Northern Prairie Wildlife Research Center
Kevin L. Sallee, Independent private consultant, 3154 53rd Street, Sacramento CA 95820 USA
Misclassification of habitat occurs when the geographical coordinates of an estimated location are plotted within a different habitat type than the actual location. It is possible to use maximum likelihood procedures to estimate the amount of uncertainty associated with the habitat assignment of an estimated location. If the bearing errors for a study site are sampled from known transmitter locations maximum likelihood probabilities for each habitat type near an estimated location can be calculated using simulations. However, the locational errors from simulations create a bivariate normal distribution with a variance that will vary depending on several factors including the distance between the transmitter and receiver, and between the different receiver locations. Therefore, one must also know the unique receiver locations associated with each estimated location's triangulation to properly calculate the maximum likelihood probabilities. It quickly becomes very cumbersome to implement this method with mobile receivers that may never use the same locations to calculate the bearings for a triangulation. In addition, one must often move estimated locational points from one program designed to perform a maximum likelihood simulation into a Geographical Information System (GIS) software that contains the associated habitat polygons.
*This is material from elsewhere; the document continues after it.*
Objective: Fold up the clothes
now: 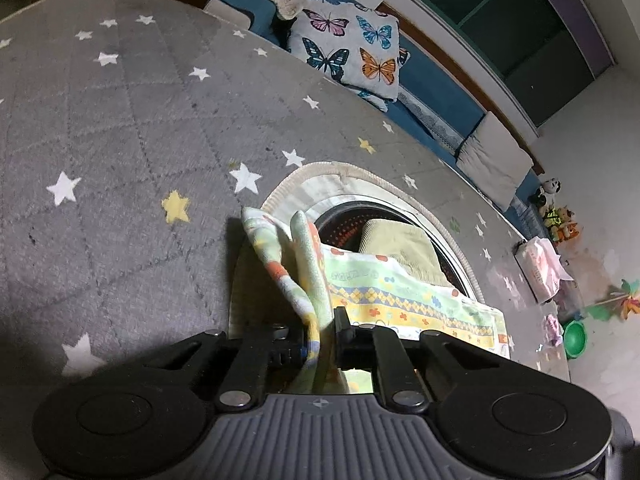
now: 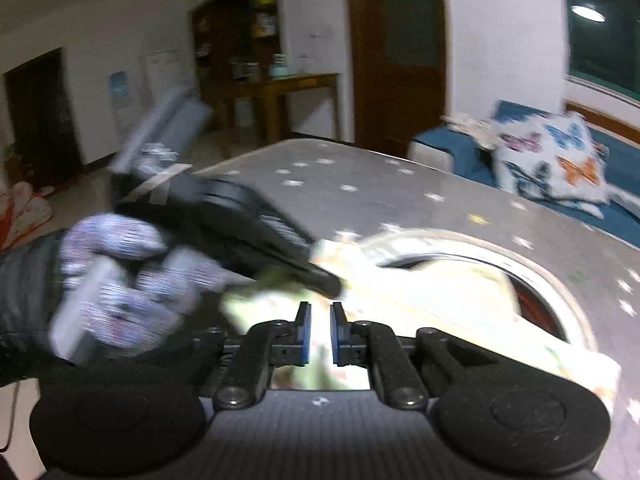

This may represent moving and manipulating thousands of simulated data points. As a consequence, habitat reliability estimates continue to be ignored because there has not been an easy method to estimate reliability of habitat use. As an alternative to simulating the maximum likelihood estimators for habitats near each estimated location I performed simulations that estimated the expected range of distances between randomly located "actual" locations and estimated locations found by using normally distributed random angular errors and randomly placed receiver locations. From this simulated sample I selected the 95th percentile distance as a radius length that formed circles using each estimated data point as the center of the circle. By comparing this method to maximum likelihood procedures, I found that the habitat proportions within the circular area were similar to the proportional estimates from maximum likelihood simulations at each point. The accuracy of each method at estimating the habitat type associated with the actual location did not differ. However, accuracy was related to the shape of the landscape features used by an animal, which varied between landscapes. If an animal used a greater preponderance of narrow habitats, such as water courses, or habitat edges, the accuracy of both methods was lowered. Only one simulation is necessary when using a circular area instead of performing separate simulations at each estimated data point. In addition, there is no need for mass data transfer between programs. One can directly apply habitat analysis to GIS software that can place circular buffers around a point and calculate the habitat proportions within this area. Estimates of probable habitat use for each location may then be calculated and used directly in habitat use analysis or used to select the group of habitat types most likely associated with any location. The former may be a more appropriate method when dealing with edge species where the combination of habitats may be more informative in describing habitat use.